Our results were very interesting and actually rather surprising to us and to the medical community in general. We found that increasing levels of TILs was associated with increased benefit to chemotherapy but we also found that increasing levels of TILs were not correlated with increasing benefit to the addition of trastuzumab. In other words, if a patient’s tumour had very high levels of these TILs we could not demonstrate that there was a clear benefit for adding trastuzumab.

So you might have thought that because TILs are an immune factor they might be correlated with the molecular approach and in fact that wasn’t the case?

Yes, very good point because in our group we have actually looked at other molecular aspects of these tumour specimens and in the next few months that is exactly what we are going to do – correlate our gene profiles with the observation of the number of TILs.

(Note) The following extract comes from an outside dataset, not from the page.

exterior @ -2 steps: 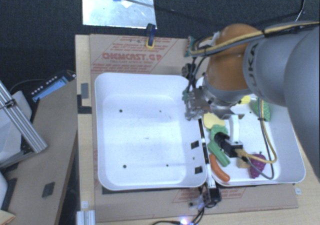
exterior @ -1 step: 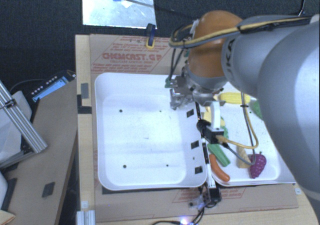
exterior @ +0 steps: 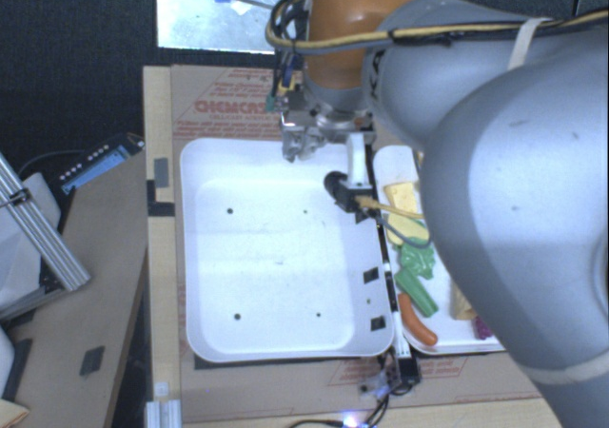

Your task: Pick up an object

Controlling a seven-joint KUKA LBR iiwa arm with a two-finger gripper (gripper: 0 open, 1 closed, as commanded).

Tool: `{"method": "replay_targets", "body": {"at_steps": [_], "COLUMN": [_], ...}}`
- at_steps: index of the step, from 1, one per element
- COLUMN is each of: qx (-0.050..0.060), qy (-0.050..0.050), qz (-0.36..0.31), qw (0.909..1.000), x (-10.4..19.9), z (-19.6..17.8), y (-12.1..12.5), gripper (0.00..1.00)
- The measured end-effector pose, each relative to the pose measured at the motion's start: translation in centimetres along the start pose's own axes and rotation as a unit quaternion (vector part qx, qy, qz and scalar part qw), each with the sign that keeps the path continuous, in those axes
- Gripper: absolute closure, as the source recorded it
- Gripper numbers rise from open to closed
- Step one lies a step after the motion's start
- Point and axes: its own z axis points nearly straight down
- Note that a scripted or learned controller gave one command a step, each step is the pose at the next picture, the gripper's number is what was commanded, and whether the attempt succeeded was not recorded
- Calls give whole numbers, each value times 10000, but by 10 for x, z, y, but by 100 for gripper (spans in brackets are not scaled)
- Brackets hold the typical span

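My gripper (exterior: pixel 303 146) hangs over the far edge of the left white bin (exterior: pixel 271 264), near its back right corner. It is small and metallic under the orange-banded wrist (exterior: pixel 347 12). In the right bin (exterior: pixel 394 162), mostly hidden by the grey arm, lie a yellow block (exterior: pixel 402 196), a pale yellow piece (exterior: pixel 407 226), a green toy vegetable (exterior: pixel 417 262) and an orange-red sausage shape (exterior: pixel 420 321). All of these lie to the right of the gripper and apart from it.
The big grey arm (exterior: pixel 519 179) covers most of the right bin. A purple bit (exterior: pixel 481 327) and a tan piece (exterior: pixel 461 302) peek out at its edge. A divider with black clips (exterior: pixel 379 274) runs between the bins. Cardboard (exterior: pixel 228 103) lies beneath them.
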Motion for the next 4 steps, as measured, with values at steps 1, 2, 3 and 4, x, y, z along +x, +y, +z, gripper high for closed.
{"method": "replay_targets", "body": {"at_steps": [1, 2, 3, 4], "qx": [-44, 26, 28, 27], "qy": [3, -4, -6, -29], "qz": [18, 14, 16, 98], "qw": [10000, 10000, 10000, 9999], "x": [-17, 6, 25, -140], "z": [-158, -185, -210, -224], "y": [5, 4, 4, 3], "gripper": [100, 100, 100, 100]}}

I think I calculated something like a hazard ratio of 0.2. What does that figure mean and where does it come in?

Yes, it means that there’s that degree of benefit for the use of chemotherapy in the patients with the high lymphocytic infiltrate. We have definite evidence, based on the data from our study, that there is an association between high numbers of TILs and benefit to chemotherapy, very impressive.

And you had 945 patients so you’re sure of what you’re saying.

The data are quite solid from the statistical standpoint.

What then are the clinical recommendations that you’d pass on to doctors at this point?

There are some clinical implications for this data and they include the following. Number one, pathologists need to be aware that we, in medical oncology, are starting to pay attention to the number of lymphocytes in the tumour as potential markers of patient outcome. We have been involved in the development of international guidelines to quantify TILs so this material is now available to all physicians to read. Third, it’s a little bit too early to say that patients with high numbers of TILs should not receive trastuzumab but we need to do additional studies in other tumour specimens to validate the findings that we reported in N9831.

Do you think the TILs could find themselves implicated in other aspects of cancer therapy in the future soon?

Yes, I think TILs theoretically could be utilised if we can determine what types of TILs they are. Are they TILs that are trying to enhance tumour growth? Are they TILs that are trying to kill tumour growth? And if that’s the case then we can attempt to do something to modulate the amount of TILs in the tumour area then potentially change the sensitivity to different treatments.

I can’t resist asking you which things, because there are quite a few immune manipulations around at the moment, aren’t there?

That is absolutely right. So there are many potential types of cells that may be there and there are also several ways to modulate the immune system. So our group is very interested in those two areas and we already have studies planned to address those two issues.

So from this particular study that you’ve just reported, what would you boil down out of this as a few words to say to doctors to remember?

High levels of tumour infiltrating lymphocytes are associated with high benefit of systemic chemotherapy in patients with early stage HER2 positive breast cancer. Patients who have high levels of tumour infiltrating lymphocytes at this time have an unclear benefit from the addition of trastuzumab.